§ WHAT NEEDS TO BE DONE
Set the records down again. Match every line exactly.

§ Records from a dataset
>>

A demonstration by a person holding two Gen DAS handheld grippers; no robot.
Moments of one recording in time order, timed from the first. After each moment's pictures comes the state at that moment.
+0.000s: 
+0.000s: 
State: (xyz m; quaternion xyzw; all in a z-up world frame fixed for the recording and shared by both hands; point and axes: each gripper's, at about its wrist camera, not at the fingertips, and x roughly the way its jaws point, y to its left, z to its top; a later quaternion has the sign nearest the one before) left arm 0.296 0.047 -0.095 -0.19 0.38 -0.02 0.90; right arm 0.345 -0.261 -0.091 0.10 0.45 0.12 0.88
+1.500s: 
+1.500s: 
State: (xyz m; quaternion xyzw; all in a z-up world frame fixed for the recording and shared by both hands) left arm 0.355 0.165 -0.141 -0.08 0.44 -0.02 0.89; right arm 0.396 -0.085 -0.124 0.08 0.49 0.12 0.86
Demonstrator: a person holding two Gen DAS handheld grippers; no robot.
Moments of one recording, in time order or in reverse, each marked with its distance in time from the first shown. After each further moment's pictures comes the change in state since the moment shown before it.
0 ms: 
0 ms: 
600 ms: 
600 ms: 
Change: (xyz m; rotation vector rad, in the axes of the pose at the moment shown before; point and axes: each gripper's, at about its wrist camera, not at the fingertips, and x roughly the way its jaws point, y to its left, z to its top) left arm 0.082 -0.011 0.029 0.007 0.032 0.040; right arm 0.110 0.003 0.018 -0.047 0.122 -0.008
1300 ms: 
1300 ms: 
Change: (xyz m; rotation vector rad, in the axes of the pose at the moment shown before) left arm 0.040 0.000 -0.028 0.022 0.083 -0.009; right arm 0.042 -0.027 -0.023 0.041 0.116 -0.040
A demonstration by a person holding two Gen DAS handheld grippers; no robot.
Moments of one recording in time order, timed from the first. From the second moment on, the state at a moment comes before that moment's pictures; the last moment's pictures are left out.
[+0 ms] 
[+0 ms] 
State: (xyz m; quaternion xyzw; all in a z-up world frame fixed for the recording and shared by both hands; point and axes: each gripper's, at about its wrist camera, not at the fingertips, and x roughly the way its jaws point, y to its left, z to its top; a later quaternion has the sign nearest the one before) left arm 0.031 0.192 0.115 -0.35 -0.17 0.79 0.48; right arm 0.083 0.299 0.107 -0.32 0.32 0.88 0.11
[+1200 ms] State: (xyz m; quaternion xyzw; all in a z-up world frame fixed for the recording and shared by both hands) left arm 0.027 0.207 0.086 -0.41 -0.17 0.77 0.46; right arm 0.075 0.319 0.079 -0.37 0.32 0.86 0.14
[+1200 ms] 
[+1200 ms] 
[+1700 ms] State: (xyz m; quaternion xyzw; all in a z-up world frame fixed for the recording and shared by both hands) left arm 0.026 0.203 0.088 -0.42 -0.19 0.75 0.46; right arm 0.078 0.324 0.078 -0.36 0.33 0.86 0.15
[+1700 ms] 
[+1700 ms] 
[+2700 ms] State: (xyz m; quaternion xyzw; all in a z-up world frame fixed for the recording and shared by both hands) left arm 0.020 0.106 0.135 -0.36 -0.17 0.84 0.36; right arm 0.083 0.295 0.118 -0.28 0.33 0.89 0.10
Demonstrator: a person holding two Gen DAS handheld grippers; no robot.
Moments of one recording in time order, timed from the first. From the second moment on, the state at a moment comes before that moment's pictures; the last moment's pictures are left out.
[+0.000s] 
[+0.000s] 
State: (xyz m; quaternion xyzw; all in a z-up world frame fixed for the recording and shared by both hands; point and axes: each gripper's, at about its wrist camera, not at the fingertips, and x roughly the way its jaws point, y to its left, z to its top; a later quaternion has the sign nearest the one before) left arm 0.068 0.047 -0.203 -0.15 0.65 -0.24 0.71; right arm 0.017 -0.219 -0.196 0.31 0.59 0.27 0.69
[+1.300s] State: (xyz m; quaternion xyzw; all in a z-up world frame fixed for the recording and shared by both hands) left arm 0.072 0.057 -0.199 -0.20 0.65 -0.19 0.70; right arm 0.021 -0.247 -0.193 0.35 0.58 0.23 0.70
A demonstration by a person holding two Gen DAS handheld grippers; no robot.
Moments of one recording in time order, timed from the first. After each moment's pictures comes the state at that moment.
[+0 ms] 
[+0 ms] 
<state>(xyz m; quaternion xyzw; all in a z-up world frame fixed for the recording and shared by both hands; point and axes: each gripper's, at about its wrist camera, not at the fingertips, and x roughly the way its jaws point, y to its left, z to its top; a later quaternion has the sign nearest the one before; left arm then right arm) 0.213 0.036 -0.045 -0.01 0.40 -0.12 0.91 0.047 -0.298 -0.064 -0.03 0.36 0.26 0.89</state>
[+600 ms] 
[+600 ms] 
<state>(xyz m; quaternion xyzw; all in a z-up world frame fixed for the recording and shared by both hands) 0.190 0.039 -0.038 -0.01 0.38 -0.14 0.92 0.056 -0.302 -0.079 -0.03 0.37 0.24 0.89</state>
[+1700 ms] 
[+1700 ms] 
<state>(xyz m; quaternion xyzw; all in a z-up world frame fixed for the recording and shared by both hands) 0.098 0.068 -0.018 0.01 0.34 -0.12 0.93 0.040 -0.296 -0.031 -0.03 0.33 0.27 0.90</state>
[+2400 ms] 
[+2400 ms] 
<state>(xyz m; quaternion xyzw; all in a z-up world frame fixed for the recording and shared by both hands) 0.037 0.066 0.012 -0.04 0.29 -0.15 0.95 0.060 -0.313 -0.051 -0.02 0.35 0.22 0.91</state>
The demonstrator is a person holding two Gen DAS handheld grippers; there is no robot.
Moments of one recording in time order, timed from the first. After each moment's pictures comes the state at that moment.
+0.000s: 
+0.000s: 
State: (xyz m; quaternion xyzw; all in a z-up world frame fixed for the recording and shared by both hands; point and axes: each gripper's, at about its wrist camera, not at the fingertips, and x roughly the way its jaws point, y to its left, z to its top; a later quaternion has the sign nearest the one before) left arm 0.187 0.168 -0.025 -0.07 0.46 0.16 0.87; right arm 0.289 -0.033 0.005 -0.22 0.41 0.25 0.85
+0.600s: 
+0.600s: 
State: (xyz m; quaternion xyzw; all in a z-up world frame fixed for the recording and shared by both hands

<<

§ OUTPUT OF THE TASK
A demonstration by a person holding two Gen DAS handheld grippers; no robot.
Moments of one recording in time order, timed from the first. After each moment's pictures comes the state at that moment.
+0.000s: 
+0.000s: 
State: (xyz m; quaternion xyzw; all in a z-up world frame fixed for the recording and shared by both hands; point and axes: each gripper's, at about its wrist camera, not at the fingertips, and x roughly the way its jaws point, y to its left, z to its top; a later quaternion has the sign nearest the one before) left arm 0.296 0.047 -0.095 -0.19 0.38 -0.02 0.90; right arm 0.345 -0.261 -0.091 0.10 0.45 0.12 0.88
+1.500s: 
+1.500s: 
State: (xyz m; quaternion xyzw; all in a z-up world frame fixed for the recording and shared by both hands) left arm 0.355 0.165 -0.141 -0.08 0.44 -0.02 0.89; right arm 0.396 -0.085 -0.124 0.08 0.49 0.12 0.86
Demonstrator: a person holding two Gen DAS handheld grippers; no robot.
Moments of one recording, in time order or in reverse, each marked with its distance in time from the first shown. After each further moment's pictures comes the change in state since the moment shown before it.
0 ms: 
0 ms: 
600 ms: 
600 ms: 
Change: (xyz m; rotation vector rad, in the axes of the pose at the moment shown before; point and axes: each gripper's, at about its wrist camera, not at the fingertips, and x roughly the way its jaws point, y to its left, z to its top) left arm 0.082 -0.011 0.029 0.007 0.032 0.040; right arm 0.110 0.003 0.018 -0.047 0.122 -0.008
1300 ms: 
1300 ms: 
Change: (xyz m; rotation vector rad, in the axes of the pose at the moment shown before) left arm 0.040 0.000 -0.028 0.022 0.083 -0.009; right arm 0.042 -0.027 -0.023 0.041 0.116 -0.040
A demonstration by a person holding two Gen DAS handheld grippers; no robot.
Moments of one recording in time order, timed from the first. From the second moment on, the state at a moment comes before that moment's pictures; the last moment's pictures are left out.
[+0 ms] 
[+0 ms] 
State: (xyz m; quaternion xyzw; all in a z-up world frame fixed for the recording and shared by both hands; point and axes: each gripper's, at about its wrist camera, not at the fingertips, and x roughly the way its jaws point, y to its left, z to its top; a later quaternion has the sign nearest the one before) left arm 0.031 0.192 0.115 -0.35 -0.17 0.79 0.48; right arm 0.083 0.299 0.107 -0.32 0.32 0.88 0.11
[+1200 ms] State: (xyz m; quaternion xyzw; all in a z-up world frame fixed for the recording and shared by both hands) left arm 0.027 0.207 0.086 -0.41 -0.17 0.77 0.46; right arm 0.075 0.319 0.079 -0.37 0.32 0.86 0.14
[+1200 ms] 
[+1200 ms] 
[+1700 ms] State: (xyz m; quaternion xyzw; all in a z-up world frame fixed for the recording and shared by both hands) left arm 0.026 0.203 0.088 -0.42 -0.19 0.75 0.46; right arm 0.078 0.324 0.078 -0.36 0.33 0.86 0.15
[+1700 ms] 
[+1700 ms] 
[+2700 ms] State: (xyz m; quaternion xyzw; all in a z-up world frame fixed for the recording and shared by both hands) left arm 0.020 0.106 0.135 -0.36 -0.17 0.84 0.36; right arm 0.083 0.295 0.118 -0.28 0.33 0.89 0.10
Demonstrator: a person holding two Gen DAS handheld grippers; no robot.
Moments of one recording in time order, timed from the first. From the second moment on, the state at a moment comes before that moment's pictures; the last moment's pictures are left out.
[+0.000s] 
[+0.000s] 
State: (xyz m; quaternion xyzw; all in a z-up world frame fixed for the recording and shared by both hands; point and axes: each gripper's, at about its wrist camera, not at the fingertips, and x roughly the way its jaws point, y to its left, z to its top; a later quaternion has the sign nearest the one before) left arm 0.068 0.047 -0.203 -0.15 0.65 -0.24 0.71; right arm 0.017 -0.219 -0.196 0.31 0.59 0.27 0.69
[+1.300s] State: (xyz m; quaternion xyzw; all in a z-up world frame fixed for the recording and shared by both hands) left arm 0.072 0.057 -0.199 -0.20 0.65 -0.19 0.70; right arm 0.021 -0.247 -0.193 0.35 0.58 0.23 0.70
A demonstration by a person holding two Gen DAS handheld grippers; no robot.
Moments of one recording in time order, timed from the first. After each moment's pictures comes the state at that moment.
[+0 ms] 
[+0 ms] 
<state>(xyz m; quaternion xyzw; all in a z-up world frame fixed for the recording and shared by both hands; point and axes: each gripper's, at about its wrist camera, not at the fingertips, and x roughly the way its jaws point, y to its left, z to its top; a later quaternion has the sign nearest the one before; left arm then right arm) 0.213 0.036 -0.045 -0.01 0.40 -0.12 0.91 0.047 -0.298 -0.064 -0.03 0.36 0.26 0.89</state>
[+600 ms] 
[+600 ms] 
<state>(xyz m; quaternion xyzw; all in a z-up world frame fixed for the recording and shared by both hands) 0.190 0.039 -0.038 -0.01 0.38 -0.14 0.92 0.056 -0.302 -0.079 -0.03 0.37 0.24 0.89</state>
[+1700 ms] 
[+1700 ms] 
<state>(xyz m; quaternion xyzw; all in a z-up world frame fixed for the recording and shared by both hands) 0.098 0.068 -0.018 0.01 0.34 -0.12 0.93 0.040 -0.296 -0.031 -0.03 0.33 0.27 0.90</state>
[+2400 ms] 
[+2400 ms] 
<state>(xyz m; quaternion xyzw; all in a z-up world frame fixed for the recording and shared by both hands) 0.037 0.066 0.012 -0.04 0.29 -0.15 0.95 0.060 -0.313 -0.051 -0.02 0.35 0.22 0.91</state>
The demonstrator is a person holding two Gen DAS handheld grippers; there is no robot.
Moments of one recording in time order, timed from the first. After each moment's pictures comes the state at that moment.
+0.000s: 
+0.000s: 
State: (xyz m; quaternion xyzw; all in a z-up world frame fixed for the recording and shared by both hands; point and axes: each gripper's, at about its wrist camera, not at the fingertips, and x roughly the way its jaws point, y to its left, z to its top; a later quaternion has the sign nearest the one before) left arm 0.187 0.168 -0.025 -0.07 0.46 0.16 0.87; right arm 0.289 -0.033 0.005 -0.22 0.41 0.25 0.85
+0.600s: 
+0.600s: 
State: (xyz m; quaternion xyzw; all in a z-up world frame fixed for the recording and shared by both hands

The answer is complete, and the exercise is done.